Ähnliche Veränderungen in der Spektrenstruktur wurden auch in Abhängigkeit von der Reaktionsdauer zwischen Glukose und LDL beobachtet (s. Abb. 3). Daraus lassen sich Hinweise auf chemische Veränderungen durch Reaktion der Glukose mit verschiedenen Fett- und Eiweißbestandteilen der LDL ableiten.

Transferorientiertes Folgeprojekt
Auf der Grundlage der bisherigen Untersuchungen und Ergebnisse am HZDR wurde erfolgreich das transferorientierte Folgeprojekt „NanoscopiX" am Life Science Inkubator Sachsen initiiert. NanoscopiX beschäftigt sich dabei mit der applikationsbezogenen Weiterentwicklung der Tieftemperaturfluoreszenzmikroskopie und -spektroskopie. Dabei ist das vorrangige Ziel, ein einfach zu handhabendes, sensitives analytisches Verfahren für chemo- , bioanalytische- und medizinische Anwendungen zu entwickeln.
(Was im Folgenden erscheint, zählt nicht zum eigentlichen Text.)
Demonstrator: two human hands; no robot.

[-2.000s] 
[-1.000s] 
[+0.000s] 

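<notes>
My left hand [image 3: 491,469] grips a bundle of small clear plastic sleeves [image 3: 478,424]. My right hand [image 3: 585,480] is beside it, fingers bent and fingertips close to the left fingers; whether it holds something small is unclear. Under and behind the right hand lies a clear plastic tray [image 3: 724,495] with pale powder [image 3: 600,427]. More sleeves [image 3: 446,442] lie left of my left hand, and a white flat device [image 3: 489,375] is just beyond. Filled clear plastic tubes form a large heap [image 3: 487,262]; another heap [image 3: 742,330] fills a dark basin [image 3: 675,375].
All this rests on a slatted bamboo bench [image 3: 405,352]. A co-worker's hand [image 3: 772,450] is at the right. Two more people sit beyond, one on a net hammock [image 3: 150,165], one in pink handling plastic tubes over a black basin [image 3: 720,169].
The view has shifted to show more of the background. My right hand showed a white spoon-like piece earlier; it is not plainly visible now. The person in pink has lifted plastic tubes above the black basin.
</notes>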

Die Analyse von Schwermetallen, insbesondere von Radionukliden und seltenen Erden in natürlichen Systemen, soll an Hand einer verbesserten Fluoreszenzanalytik bei tiefen Temperaturen erweitert werden.
Mit Unterstützung der Max-Buchner-Forschungsstiftung konnten drei entscheidende Ergebnisse erzielt werden, welche für zukünftige Projekte die nötige wissenschaftliche Grundlage bieten.
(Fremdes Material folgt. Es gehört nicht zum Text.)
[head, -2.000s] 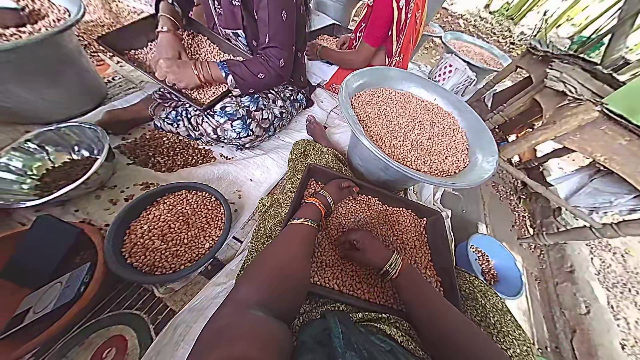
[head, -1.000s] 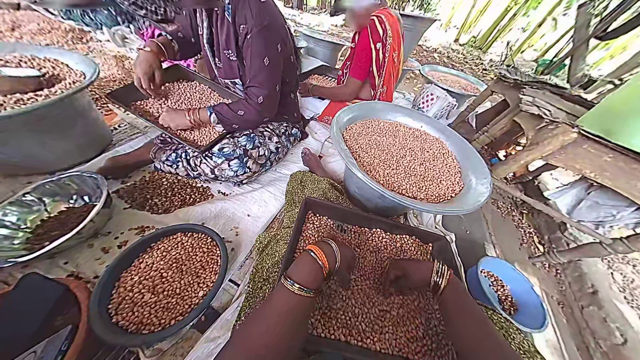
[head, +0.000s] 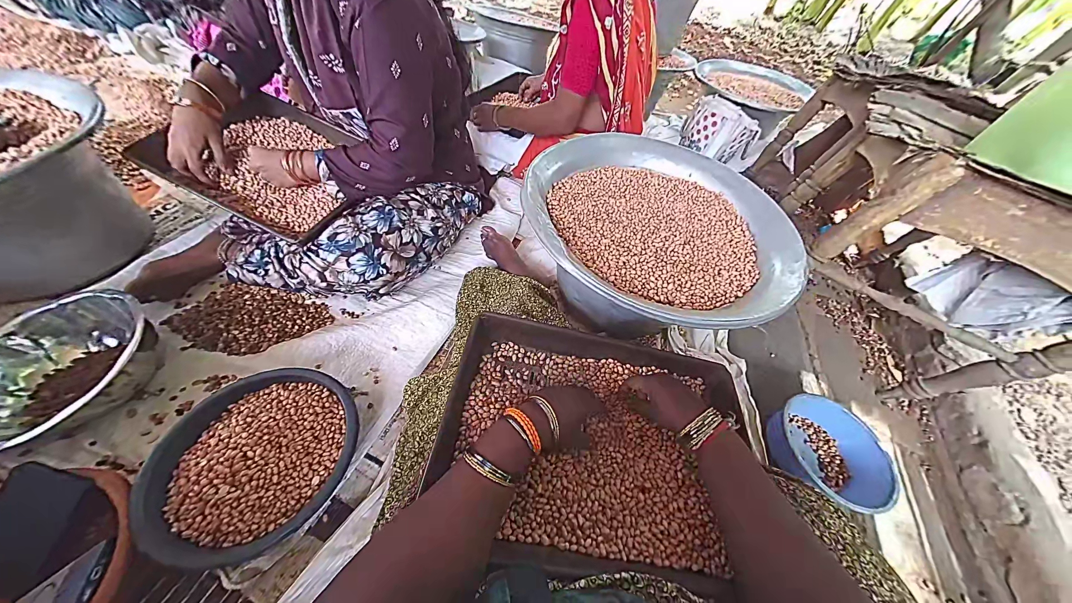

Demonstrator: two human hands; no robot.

• Aufbau eines dauerhaften spektroskopischen Tieftemperaturmessplatzes zum schnellen und sensitiven Nachweis von Uran in diversen Umweltproben (Wasser- und Bodenproben)
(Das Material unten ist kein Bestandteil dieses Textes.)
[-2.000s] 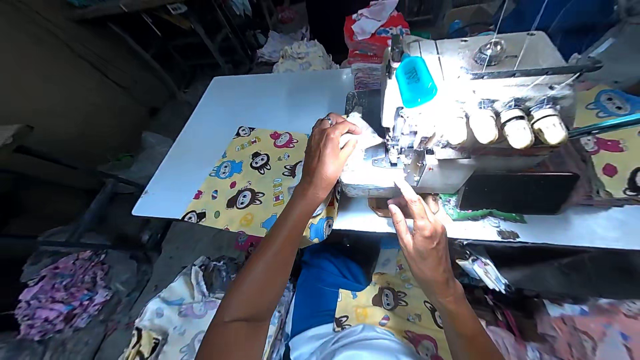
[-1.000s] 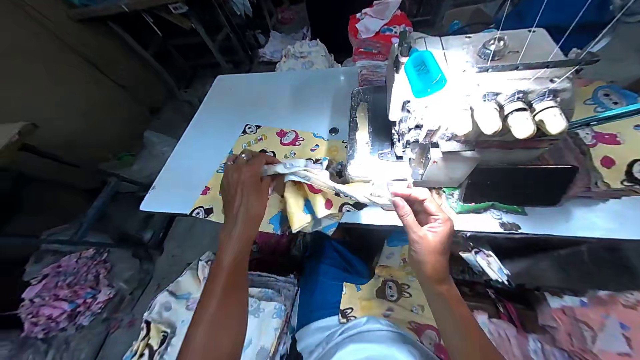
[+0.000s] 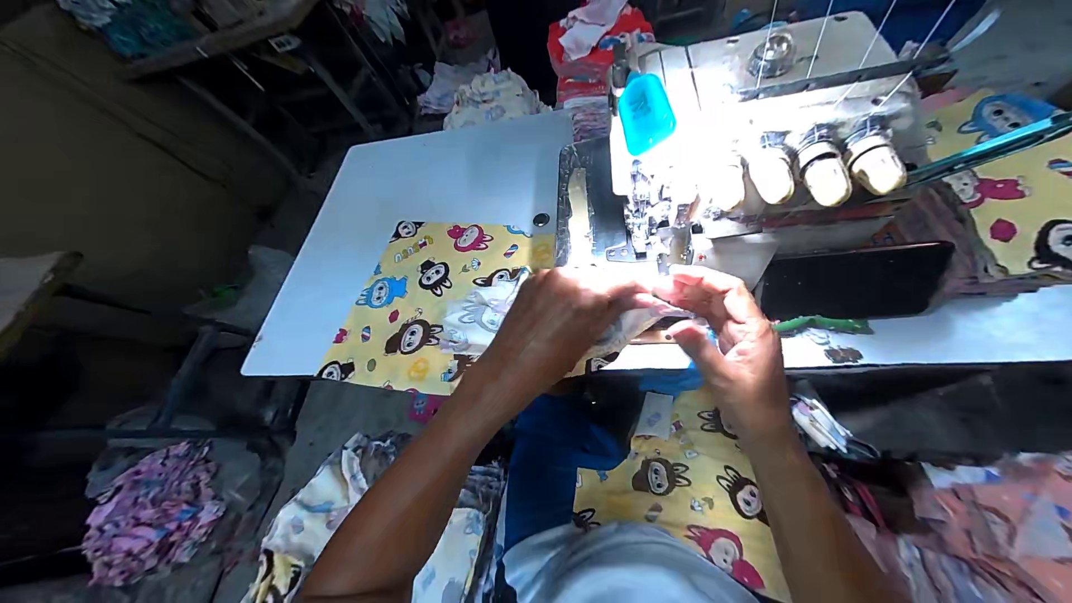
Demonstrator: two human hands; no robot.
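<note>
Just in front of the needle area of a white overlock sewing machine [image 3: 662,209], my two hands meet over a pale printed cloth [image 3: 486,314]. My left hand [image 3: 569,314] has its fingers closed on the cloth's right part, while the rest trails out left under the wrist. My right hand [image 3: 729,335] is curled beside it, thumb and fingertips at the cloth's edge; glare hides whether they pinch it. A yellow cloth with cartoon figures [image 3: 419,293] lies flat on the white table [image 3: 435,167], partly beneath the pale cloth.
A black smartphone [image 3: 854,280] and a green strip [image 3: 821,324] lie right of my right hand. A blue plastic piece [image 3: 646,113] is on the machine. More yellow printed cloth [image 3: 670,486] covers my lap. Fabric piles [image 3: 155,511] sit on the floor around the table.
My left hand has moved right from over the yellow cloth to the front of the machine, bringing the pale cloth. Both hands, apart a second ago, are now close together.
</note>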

• Unterstützung beim Aufbau eines mikroskopischen Tieftemperaturmessplatzes, der mikroskopische Untersuchungen bei -253 °C mit bis zu 630-facher Vergrößerung erlaubt
• Erste erfolgreiche Untersuchungen am spektroskopischen und mikroskopischen Messplatz im Bereich der Umweltanalytik sowie zu verschiedenen medizinisch relevanten Fragestellungen

Langfristig zielen die Arbeiten auf die direkte Visualisierung der Analyten bei tiefen Temperaturen in biologischen und medizinischen Proben in Kombination mit fluoreszenzspektroskopischen Daten, welche zusätzliche molekulare Informationen über die Mikroumgebung der Fluorophore liefern, ab.